Daniel sintió un estremecimiento que recorrió su espalda y terminó en su cuello: ¿Estaba soñando? ¿Acaso Gabriel Duarte había decidido acercarse a él? ¿Qué lo motivaba? Tal vez solo era culpa o lástima. No podía ser otra cosa.

«Todos los libros que he publicado hasta ahora están escritos en francés, pero me gustaría que se tradujesen al español. Sergio me dijo que iba a ponerme en contacto con la editorial en donde trabaja el sobrino de su jefe…».

Daniel no había vuelto a ver a Sergio desde su regreso de la luna de miel. Seguramente estaba demasiado avergonzado por la actitud de su tío, y por eso había decidido cortar todo contacto con él. Los únicos que iban a visitarlo, después de aclarar sus diferencias, eran Sol y Javier, aunque la chica había declinado la oferta de volver a ser su asistente: con su libro publicado, estaba bastante ocupada haciéndole promoción.
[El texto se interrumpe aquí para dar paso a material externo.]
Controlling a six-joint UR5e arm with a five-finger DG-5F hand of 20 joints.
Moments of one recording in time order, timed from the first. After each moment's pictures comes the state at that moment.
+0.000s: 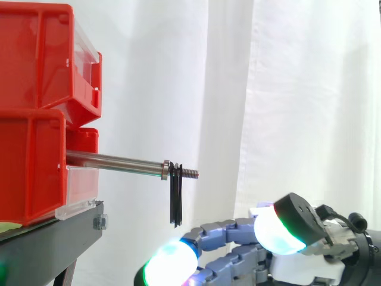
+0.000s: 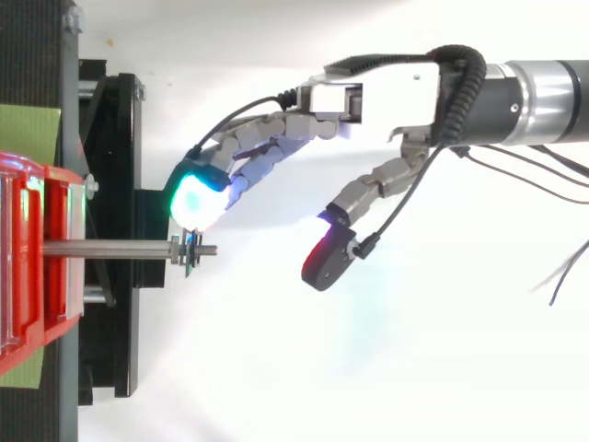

«Se preguntará por qué le estoy escribiendo esta carta. La verdad es que ni yo mismo lo sé. Desde hace un tiempo tengo algo atascado en la garganta, que de alguna forma se libera cuando escribo. Espero que me entienda y no rechace mi carta ni mis deseos de ayudarlo a salir adelante, aunque sea a la distancia».

Daniel apretó la carta contra su pecho y lloró lágrimas de amargura. Si quería seguir adelante tenía que conformarse con la amistad de ese hombre que nunca iba a recordar que alguna vez lo había amado.